Even better though, is the recommended solution to a slightly different problem presented in this MSDN article, which provides direction to an even better solution to the problem: Dismounting Volumes in a Hibernate Once/Resume Many Configuration
Now I have a service which will flush the write caches, then lock and dismount the volume whenever the system goes into hibernation/sleep and release the lock on the volume as soon as it comes out.
Here's a little bit of code.
OnHibernate>
volumeHandle = CreateFile(volumePath,
GENERIC_READ|GENERIC_WRITE,
FILE_SHARE_READ|FILE_SHARE_WRITE,
NULL,
OPEN_EXISTING,
FILE_ATTRIBUTE_NORMAL,
0 );
FlushFileBuffers( volumeHandle );
DeviceIoControl( volumeHandle, FSCTL_LOCK_VOLUME, NULL, 0, NULL, 0, &cbReturned, NULL ) ;
DeviceIoControl( volumeHandle, FSCTL_DISMOUNT_VOLUME, NULL, 0, NULL, 0, &cbReturned, NULL );
//Keep the handle open here.
//System hibernates.
OnResume>
DeviceIoControl( volumeHandle, FSCTL_UNLOCK_VOLUME, NULL, 0, NULL, 0, &cbReturned, NULL )
CloseHandle(volumeHandle)
Hopefully this helps someone else out in the future :)
Well, you're not supposed to do that! ;-)

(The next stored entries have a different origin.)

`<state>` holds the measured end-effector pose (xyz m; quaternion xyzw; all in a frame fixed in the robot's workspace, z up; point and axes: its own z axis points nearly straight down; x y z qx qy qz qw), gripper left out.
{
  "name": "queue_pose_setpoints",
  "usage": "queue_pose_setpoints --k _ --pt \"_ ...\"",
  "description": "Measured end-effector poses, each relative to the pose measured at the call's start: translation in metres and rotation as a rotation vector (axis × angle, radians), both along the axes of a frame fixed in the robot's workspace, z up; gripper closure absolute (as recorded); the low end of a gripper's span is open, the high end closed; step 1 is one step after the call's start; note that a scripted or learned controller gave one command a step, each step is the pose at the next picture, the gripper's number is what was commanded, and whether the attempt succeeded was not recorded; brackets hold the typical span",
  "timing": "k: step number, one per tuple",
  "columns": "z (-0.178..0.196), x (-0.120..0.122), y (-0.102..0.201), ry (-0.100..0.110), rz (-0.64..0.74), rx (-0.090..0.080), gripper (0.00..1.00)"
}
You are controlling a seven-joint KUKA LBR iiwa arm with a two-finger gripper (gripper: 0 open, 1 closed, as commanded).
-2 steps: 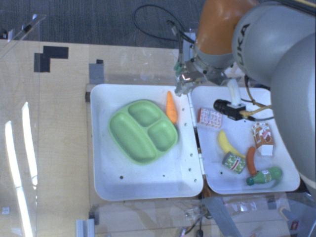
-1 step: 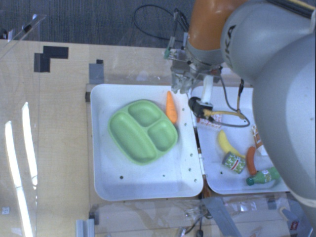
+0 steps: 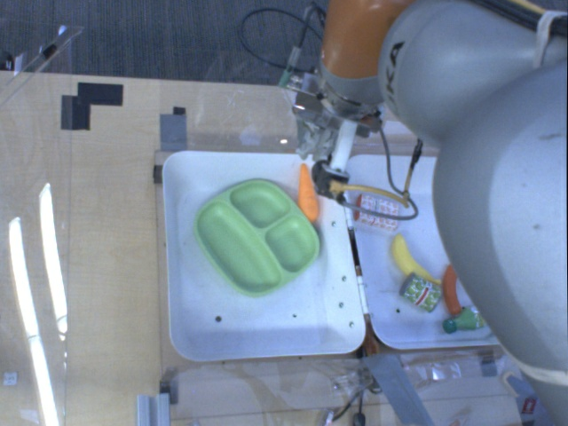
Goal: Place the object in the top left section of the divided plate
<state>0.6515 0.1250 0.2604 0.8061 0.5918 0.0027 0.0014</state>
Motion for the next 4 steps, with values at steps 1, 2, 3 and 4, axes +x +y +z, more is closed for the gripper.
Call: queue_pose_setpoints --k 1,2,3,4 --pt "0.021 -0.001 0.015 0.002 -0.373 0.001 1.00" --pt "0.060 -0.021 0.050 0.000 -0.487 0.004 1.00" --pt "0.068 -0.014 0.110 0.000 -0.781 0.008 1.00" --pt "-0.059 -0.019 0.109 0.006 -0.849 0.003 1.00"
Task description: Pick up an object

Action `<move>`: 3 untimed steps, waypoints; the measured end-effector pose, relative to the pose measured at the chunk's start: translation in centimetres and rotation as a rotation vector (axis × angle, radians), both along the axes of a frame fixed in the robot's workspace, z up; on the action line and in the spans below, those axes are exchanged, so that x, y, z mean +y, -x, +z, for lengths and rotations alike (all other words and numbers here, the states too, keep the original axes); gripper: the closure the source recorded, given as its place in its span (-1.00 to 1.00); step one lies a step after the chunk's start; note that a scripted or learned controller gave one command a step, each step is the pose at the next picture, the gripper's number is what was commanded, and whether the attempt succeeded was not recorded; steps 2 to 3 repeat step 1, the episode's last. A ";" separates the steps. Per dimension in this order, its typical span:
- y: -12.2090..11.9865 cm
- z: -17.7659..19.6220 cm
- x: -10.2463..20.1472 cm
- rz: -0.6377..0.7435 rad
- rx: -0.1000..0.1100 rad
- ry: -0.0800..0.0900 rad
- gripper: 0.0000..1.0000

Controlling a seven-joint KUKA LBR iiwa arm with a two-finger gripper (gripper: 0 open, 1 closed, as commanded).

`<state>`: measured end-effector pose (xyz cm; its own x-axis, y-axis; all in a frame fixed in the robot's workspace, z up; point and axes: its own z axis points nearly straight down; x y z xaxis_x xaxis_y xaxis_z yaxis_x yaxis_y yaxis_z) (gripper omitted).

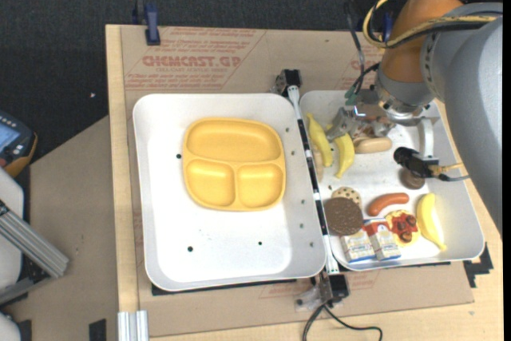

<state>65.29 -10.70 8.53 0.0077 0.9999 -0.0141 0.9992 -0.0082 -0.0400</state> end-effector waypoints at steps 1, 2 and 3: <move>0.1 1.3 -0.4 -0.006 -0.004 -0.001 1.00; 0.1 1.3 -0.4 -0.006 -0.004 -0.001 1.00; 0.1 1.3 -0.4 -0.006 -0.004 -0.001 1.00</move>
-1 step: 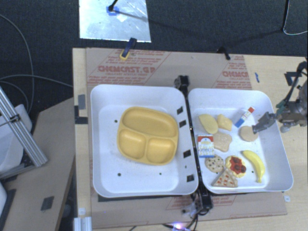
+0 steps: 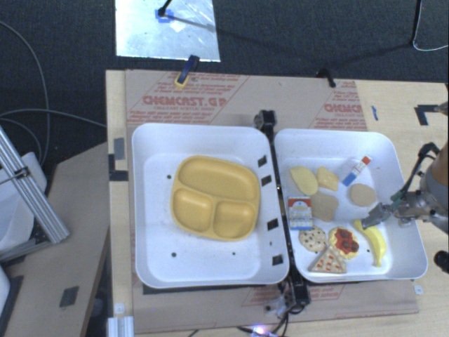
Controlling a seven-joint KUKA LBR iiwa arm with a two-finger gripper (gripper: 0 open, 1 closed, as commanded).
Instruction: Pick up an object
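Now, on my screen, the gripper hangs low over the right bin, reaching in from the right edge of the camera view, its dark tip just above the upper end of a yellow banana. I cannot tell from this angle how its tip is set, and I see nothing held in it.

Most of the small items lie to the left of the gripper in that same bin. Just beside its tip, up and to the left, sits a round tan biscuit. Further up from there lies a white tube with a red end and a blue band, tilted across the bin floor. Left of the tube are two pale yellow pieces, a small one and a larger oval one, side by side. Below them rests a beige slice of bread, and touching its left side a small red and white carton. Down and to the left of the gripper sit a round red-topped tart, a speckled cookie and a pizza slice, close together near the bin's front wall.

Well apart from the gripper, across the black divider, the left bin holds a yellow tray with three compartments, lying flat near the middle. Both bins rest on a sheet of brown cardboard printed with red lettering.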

Since the operating system (Windows in this case, but Linux is the same) writes some of its internal filesystem structures in the hibernation image, it is going to be very confused if the disk contents change while it's "running" (think of hibernation as just a long pause in the operating system's execution).

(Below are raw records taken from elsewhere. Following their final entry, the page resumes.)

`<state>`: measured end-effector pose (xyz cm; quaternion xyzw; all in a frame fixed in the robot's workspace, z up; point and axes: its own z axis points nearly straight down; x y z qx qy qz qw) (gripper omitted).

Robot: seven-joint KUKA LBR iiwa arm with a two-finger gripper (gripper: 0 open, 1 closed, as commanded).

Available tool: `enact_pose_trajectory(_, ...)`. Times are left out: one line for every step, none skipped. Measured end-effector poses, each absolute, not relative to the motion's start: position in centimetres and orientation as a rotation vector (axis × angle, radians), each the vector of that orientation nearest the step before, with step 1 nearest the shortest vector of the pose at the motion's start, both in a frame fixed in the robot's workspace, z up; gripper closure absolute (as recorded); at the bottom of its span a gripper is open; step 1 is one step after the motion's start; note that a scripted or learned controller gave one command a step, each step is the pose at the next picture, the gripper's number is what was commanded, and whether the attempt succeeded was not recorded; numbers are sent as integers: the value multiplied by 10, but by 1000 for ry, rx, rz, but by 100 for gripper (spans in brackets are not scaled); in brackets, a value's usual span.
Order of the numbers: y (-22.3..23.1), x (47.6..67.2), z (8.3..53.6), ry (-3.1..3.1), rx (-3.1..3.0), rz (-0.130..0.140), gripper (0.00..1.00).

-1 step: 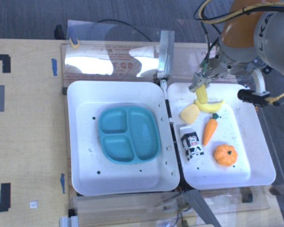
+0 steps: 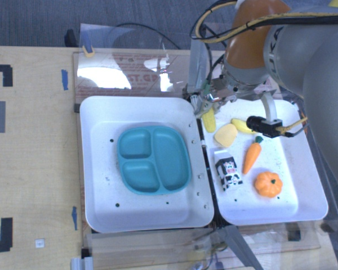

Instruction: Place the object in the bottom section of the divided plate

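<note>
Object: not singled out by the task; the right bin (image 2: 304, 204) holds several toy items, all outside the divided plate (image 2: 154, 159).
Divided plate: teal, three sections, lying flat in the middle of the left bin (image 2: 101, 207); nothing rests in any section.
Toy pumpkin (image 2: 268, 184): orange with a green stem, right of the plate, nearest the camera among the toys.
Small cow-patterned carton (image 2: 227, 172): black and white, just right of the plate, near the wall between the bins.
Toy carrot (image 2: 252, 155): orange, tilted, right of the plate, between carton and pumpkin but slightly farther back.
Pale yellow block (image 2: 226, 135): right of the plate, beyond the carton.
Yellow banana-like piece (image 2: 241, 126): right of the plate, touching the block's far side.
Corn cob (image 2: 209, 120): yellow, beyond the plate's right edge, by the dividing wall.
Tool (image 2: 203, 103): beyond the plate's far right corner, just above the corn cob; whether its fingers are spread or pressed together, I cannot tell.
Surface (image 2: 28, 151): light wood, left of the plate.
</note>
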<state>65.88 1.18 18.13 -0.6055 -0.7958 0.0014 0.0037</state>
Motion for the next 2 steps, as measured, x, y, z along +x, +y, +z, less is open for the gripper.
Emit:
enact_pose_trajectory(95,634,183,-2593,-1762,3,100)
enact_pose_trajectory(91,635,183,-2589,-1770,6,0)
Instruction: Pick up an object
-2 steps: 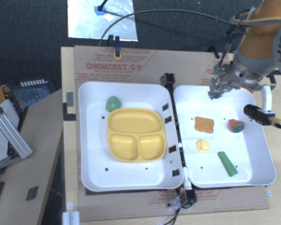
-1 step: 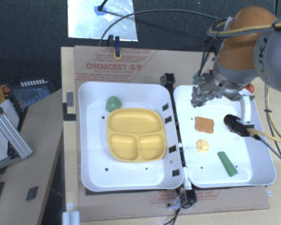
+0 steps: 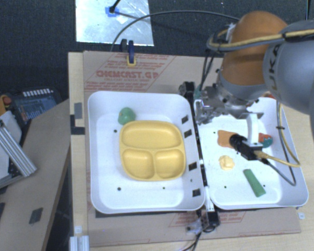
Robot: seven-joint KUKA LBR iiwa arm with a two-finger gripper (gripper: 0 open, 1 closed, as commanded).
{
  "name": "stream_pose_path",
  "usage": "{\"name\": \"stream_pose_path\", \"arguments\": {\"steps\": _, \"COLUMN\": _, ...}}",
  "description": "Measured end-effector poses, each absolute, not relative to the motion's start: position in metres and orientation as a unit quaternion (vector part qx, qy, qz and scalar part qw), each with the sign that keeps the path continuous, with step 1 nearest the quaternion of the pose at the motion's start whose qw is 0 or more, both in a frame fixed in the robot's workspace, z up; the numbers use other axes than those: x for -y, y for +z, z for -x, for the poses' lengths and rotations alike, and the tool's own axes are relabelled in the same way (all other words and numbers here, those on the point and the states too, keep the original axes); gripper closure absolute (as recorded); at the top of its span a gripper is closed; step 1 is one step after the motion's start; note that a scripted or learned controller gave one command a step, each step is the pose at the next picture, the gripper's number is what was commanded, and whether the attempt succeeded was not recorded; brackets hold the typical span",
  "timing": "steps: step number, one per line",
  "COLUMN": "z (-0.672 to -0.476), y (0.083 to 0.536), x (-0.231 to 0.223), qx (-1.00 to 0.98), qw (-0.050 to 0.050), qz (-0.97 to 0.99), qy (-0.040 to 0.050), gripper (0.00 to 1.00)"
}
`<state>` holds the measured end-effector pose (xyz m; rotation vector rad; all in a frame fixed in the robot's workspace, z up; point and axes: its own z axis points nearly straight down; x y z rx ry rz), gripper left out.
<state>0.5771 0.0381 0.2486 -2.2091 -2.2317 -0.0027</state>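
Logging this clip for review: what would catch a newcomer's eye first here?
The big yellow divided tray fills the middle of the left bin, with a small green lump by its far-left corner. The grey arm with its orange band hangs over the right bin, where an orange piece, a pale yellow lump and a green bar lie.

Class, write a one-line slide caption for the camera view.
Arm over the right bin with orange piece, pale yellow lump, green stick; left bin holds yellow tray, green ball.
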Motion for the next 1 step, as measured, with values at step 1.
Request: {"name": "stream_pose_path", "arguments": {"steps": 1, "z": -0.5608, "y": 0.2336, "x": -0.0857, "qx": 0.71, "qw": 0.001, "qz": 0.704, "qy": -0.0005, "gripper": 1.0}}
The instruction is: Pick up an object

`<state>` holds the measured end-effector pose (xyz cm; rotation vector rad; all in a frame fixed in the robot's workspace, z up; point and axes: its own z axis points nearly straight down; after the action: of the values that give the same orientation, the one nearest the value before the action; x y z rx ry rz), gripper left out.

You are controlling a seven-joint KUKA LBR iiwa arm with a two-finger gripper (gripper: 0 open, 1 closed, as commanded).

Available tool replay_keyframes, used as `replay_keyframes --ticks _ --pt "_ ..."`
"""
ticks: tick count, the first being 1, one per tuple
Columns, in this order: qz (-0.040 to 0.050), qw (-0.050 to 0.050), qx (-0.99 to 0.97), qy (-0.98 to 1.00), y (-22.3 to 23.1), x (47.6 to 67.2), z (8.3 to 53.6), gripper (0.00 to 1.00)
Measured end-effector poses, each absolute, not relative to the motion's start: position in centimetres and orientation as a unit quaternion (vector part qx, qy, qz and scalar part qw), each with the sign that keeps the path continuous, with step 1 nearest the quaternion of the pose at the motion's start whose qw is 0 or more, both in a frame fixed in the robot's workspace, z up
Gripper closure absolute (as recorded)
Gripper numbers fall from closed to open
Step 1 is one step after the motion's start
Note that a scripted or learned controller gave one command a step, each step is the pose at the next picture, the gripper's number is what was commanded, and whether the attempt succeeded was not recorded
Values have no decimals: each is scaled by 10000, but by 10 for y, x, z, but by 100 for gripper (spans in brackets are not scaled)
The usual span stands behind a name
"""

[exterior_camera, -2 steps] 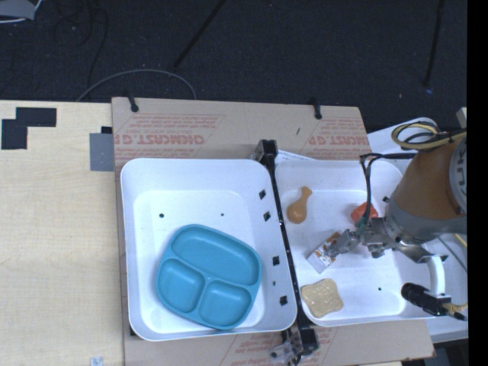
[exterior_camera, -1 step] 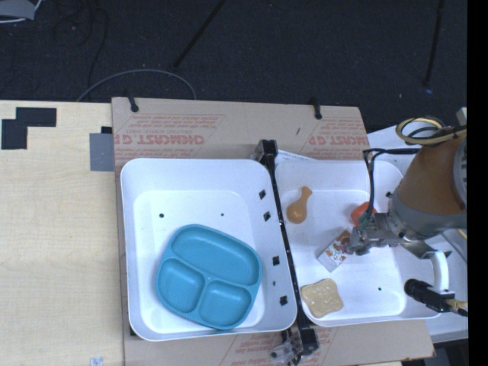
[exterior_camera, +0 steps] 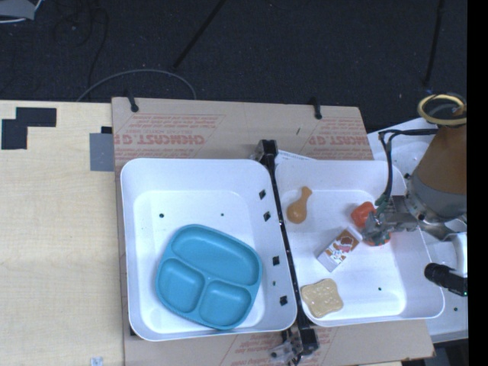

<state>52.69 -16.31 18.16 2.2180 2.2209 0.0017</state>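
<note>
Arm of mine comes in from the right, orange band above the wrist, reaching down into the right bin (exterior_camera: 412, 300). My claw (exterior_camera: 375, 231) sits low at the bin's right side, right against an orange-red object (exterior_camera: 362, 213). I cannot tell how far the claw is open, nor whether it has hold of anything; the object looks to touch it, but it is too blurred to say more.

Counting: two white bins, one blue tray (exterior_camera: 207, 276), four small things.

Left bin (exterior_camera: 145, 181) holds the blue tray alone, a three-compartment one lying flat toward the front.

Right bin holds the four small things. A tan drumstick (exterior_camera: 299, 205) lies near the back left. A small box (exterior_camera: 338, 250) sits tilted in the middle, just left of my claw. A toast slice (exterior_camera: 322, 297) lies at the front left. The orange-red object is at the right, beside my claw.
</note>
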Motion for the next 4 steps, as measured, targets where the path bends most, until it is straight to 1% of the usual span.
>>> replay_keyframes --ticks 2,3,4 --pt "8 12 7065 7078 -162 522 270 100" --pt "0 -12 7056 7086 -116 542 263 100" --pt "-2 -11 7054 7088 -64 550 267 100"
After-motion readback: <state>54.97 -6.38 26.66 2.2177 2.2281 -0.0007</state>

What I can suggest is that you completely bypass the issue: format the partition as ext2. There are Windows programs to read an ext2 partition, which you can use to get data out of it, and most modern operating systems should be able to read/write it (since it's a quite common Unix-style filesystem). Avoid ext2 IFS drivers; you want to take the filesystem access out of the kernel and into a program which you can open and close at will.

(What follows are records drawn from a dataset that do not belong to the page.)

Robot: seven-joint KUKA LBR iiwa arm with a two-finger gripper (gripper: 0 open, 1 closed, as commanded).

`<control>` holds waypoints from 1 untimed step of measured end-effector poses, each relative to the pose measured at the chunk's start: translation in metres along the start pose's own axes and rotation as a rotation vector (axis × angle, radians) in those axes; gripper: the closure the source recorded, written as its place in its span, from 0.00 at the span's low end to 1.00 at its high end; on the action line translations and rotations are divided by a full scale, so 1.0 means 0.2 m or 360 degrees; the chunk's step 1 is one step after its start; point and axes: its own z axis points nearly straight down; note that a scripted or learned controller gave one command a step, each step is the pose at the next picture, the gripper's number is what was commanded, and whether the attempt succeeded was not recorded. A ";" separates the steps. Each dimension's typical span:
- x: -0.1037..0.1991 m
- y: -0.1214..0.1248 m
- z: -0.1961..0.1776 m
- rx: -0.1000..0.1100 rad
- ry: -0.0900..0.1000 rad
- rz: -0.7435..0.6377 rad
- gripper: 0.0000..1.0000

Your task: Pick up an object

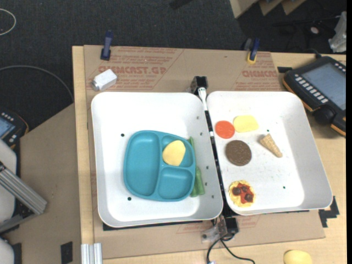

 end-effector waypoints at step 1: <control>-0.15 -0.49 0.04 0.0015 0.0008 0.0012 1.00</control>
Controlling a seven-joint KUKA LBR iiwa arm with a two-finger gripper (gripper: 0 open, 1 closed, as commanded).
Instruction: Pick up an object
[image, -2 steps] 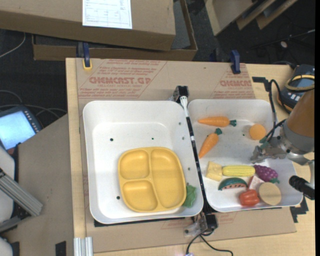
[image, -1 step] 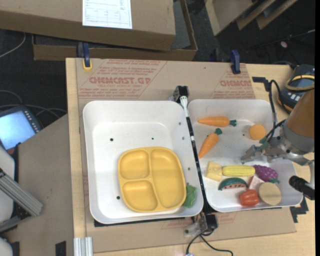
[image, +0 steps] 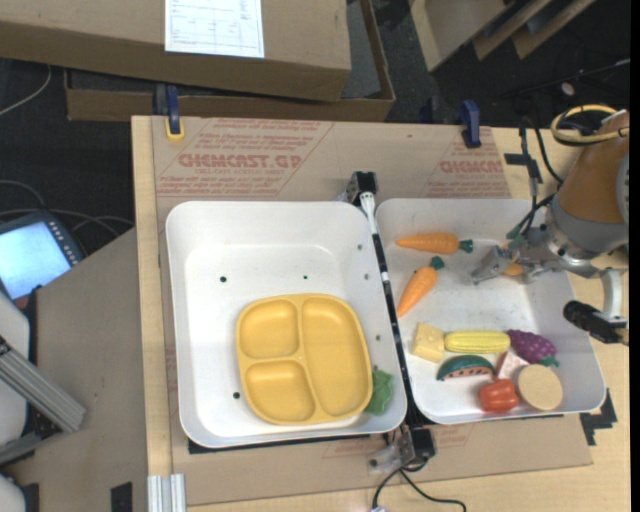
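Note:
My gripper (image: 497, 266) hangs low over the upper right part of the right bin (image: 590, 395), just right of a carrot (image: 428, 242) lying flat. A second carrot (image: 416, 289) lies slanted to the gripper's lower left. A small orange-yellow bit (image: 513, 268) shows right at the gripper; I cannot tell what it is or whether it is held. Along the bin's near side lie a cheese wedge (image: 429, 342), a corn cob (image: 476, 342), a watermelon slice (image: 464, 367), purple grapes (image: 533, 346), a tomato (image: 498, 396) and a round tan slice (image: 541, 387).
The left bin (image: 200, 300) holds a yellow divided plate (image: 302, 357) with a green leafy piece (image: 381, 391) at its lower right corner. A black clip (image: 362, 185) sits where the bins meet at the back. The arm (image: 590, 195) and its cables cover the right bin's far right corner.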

Use Linux to create the partition as a hidden FAT32 partition. Linux will let you mount the partition and write files. Windows will not let you mount the partition and read files, and Windows will not corrupt the partition. But there are third party libraries that will read the partition while Windows is running.
To clarify, hidden means that the partition type is different from an ordinary FAT32 partition type. If your ordinary partition type is 0x0C then the corresponding hidden type is 0x1C.
On a related but different problem, I used the following:
Running cmd as administrator (works from batch file)
DISKPART
SELECT G
REMOVE
ASSIGN LETTER=G
EXIT
This unmounts the volume (G:) and then remounts it. Any read of the disk (in my case a device pretending to be a USB Mass Storage Device formatted as FAT16) will actually read the device, so the read cache is effectively flushed.
Downside is that starting DISKPART takes about 4 seconds, but that's probably not a problem in a hibernating situation.
My memory is that the FAT table is read during the OS boot and mounting of the volume. Can't you do a shutdown, then modify the FAT, then reboot Windows?
As far as I can tell, Windows does caching at the disk level. However, if a partition has a type that Windows refuses to read or write (ext2, hidden FAT32, etc.) then that partition's contents should never get into Windows caches in the first place.
With DOS, it was typing ctrl+c, twice if I recall well.
With Linux, sync; echo 3 > /proc/sys/vm/drop_caches or a script thereof, of course ;-)
With Windows, interpolate ;-) Or install VirtualBox and Ubuntu+Wine to develop compatibly.
Well, I vaguely remember that former Windows used a diskcache program to start a process and that diskcache could be used to send the process a signal to flush and purge the whole cache. If things have evolved gently, you might be able to send such a signal to a Windows process. Sorry I'm no longer using Windows partly because of such obscurity.